**Task**. A stretch of the entries below is to be set down exactly, running from the line with "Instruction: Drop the" through the line with "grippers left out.", both included, and no other line.

*** Records to use ***

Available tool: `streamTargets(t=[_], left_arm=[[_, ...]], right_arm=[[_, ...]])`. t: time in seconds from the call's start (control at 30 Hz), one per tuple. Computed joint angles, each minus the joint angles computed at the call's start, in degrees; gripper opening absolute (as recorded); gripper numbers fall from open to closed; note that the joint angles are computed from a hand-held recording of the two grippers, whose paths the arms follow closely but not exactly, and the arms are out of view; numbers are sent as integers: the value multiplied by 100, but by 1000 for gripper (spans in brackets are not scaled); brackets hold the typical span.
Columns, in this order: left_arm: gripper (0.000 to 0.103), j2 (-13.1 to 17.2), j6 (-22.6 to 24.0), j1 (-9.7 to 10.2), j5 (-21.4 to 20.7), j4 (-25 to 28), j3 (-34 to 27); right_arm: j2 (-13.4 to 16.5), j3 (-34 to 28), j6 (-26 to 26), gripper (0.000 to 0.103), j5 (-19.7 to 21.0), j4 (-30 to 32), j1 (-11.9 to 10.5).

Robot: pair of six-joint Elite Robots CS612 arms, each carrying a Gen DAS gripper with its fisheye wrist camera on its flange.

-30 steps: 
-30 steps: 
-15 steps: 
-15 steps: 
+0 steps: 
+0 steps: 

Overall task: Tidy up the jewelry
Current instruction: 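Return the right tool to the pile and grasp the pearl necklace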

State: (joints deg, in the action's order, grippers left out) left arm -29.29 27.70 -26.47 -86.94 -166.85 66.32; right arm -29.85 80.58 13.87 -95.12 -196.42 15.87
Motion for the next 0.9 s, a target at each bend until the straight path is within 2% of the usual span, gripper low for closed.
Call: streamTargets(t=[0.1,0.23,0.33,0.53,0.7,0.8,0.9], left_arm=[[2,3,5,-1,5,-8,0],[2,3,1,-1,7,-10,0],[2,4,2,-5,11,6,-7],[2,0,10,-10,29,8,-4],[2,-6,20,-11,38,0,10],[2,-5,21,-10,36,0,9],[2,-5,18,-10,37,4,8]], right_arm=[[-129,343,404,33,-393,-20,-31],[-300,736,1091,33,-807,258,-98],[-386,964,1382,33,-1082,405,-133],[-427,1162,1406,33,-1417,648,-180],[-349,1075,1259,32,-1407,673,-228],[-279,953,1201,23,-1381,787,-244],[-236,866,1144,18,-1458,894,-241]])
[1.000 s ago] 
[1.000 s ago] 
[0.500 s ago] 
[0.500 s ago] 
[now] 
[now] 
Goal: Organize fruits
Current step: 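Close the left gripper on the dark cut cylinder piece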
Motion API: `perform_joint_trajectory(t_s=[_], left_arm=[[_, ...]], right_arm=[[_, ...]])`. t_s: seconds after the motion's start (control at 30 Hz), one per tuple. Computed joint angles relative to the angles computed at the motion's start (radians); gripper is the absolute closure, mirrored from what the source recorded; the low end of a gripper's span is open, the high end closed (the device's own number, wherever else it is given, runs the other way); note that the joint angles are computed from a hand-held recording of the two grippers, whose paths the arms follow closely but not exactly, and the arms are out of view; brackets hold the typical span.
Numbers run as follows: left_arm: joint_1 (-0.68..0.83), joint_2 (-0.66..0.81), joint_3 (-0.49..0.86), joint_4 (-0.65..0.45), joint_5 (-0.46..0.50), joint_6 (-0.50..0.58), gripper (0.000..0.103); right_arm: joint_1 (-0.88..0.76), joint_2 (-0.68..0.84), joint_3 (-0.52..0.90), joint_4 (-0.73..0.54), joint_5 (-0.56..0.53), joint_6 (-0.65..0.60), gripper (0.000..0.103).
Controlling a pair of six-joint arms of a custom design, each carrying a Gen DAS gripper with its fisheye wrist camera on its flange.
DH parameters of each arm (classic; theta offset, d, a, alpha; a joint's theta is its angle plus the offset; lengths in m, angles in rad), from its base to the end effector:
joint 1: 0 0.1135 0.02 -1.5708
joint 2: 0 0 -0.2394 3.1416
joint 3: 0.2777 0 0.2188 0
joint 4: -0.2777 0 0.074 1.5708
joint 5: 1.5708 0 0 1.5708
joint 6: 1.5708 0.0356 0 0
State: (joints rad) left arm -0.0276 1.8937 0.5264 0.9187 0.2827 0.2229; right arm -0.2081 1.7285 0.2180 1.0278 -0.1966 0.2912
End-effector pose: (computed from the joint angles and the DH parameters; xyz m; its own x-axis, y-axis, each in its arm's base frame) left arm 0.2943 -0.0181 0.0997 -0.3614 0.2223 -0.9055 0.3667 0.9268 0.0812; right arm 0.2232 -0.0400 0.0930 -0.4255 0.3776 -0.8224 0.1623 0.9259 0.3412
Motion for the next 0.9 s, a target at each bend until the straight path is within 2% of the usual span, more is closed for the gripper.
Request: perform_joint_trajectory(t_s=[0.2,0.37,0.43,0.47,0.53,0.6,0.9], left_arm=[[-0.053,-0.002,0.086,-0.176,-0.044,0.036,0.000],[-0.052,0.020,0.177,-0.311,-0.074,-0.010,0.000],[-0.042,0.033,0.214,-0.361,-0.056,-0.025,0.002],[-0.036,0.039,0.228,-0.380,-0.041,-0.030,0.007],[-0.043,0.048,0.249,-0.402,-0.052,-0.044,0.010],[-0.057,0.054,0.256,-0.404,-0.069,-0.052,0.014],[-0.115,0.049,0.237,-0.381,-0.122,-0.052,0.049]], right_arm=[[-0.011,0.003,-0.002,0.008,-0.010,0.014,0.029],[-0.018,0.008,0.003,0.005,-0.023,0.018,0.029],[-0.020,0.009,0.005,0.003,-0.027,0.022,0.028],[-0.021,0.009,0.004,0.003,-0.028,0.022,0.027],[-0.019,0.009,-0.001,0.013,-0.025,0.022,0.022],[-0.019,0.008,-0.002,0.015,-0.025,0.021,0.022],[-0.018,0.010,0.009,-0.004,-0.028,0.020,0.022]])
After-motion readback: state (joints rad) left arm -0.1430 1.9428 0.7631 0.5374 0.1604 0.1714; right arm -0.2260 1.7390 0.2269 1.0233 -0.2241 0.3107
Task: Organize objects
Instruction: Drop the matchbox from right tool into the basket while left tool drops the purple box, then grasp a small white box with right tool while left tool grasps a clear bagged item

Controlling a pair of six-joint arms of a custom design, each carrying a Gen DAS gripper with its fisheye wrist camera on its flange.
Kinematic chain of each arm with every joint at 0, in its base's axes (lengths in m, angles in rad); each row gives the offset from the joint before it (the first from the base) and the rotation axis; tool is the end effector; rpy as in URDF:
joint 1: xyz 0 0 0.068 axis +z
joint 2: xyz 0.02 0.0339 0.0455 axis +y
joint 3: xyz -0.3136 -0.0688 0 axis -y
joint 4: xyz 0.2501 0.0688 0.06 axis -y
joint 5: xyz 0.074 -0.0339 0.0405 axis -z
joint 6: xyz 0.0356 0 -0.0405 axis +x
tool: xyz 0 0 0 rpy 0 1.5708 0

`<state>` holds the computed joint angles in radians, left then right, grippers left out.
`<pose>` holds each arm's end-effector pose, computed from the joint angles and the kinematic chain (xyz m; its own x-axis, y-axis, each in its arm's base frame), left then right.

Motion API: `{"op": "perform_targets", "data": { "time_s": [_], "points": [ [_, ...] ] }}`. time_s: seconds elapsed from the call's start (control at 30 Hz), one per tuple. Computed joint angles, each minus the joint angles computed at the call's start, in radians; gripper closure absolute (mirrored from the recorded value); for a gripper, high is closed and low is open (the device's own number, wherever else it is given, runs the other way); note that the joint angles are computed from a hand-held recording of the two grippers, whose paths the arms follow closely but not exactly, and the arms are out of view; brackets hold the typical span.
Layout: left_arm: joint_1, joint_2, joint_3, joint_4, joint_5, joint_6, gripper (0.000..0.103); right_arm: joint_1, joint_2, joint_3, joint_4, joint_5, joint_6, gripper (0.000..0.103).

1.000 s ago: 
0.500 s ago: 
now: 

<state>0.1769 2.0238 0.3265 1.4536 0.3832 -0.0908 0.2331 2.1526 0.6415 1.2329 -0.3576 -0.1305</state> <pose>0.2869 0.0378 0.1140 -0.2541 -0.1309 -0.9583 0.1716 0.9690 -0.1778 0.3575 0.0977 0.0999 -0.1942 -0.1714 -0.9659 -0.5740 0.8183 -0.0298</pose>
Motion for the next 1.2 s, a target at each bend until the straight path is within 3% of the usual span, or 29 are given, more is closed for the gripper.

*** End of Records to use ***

**Answer section**.
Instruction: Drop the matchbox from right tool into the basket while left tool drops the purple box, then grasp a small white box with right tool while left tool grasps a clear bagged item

Controlling a pair of six-joint arms of a custom design, each carrying a Gen DAS gripper with its fisheye wrist camera on its flange.
Kinematic chain of each arm with every joint at 0, in its base's axes (lengths in m, angles in rad); each row gives the offset from the joint before it (the first from the base) and the rotation axis; tool is the end effector; rpy as in URDF:
joint 1: xyz 0 0 0.068 axis +z
joint 2: xyz 0.02 0.0339 0.0455 axis +y
joint 3: xyz -0.3136 -0.0688 0 axis -y
joint 4: xyz 0.2501 0.0688 0.06 axis -y
joint 5: xyz 0.074 -0.0339 0.0405 axis -z
joint 6: xyz 0.0356 0 -0.0405 axis +x
tool: xyz 0 0 0 rpy 0 1.5708 0

`<state>` holds the computed joint angles in radians, left then right, grippers left out.

This finishes the answer to the exercise.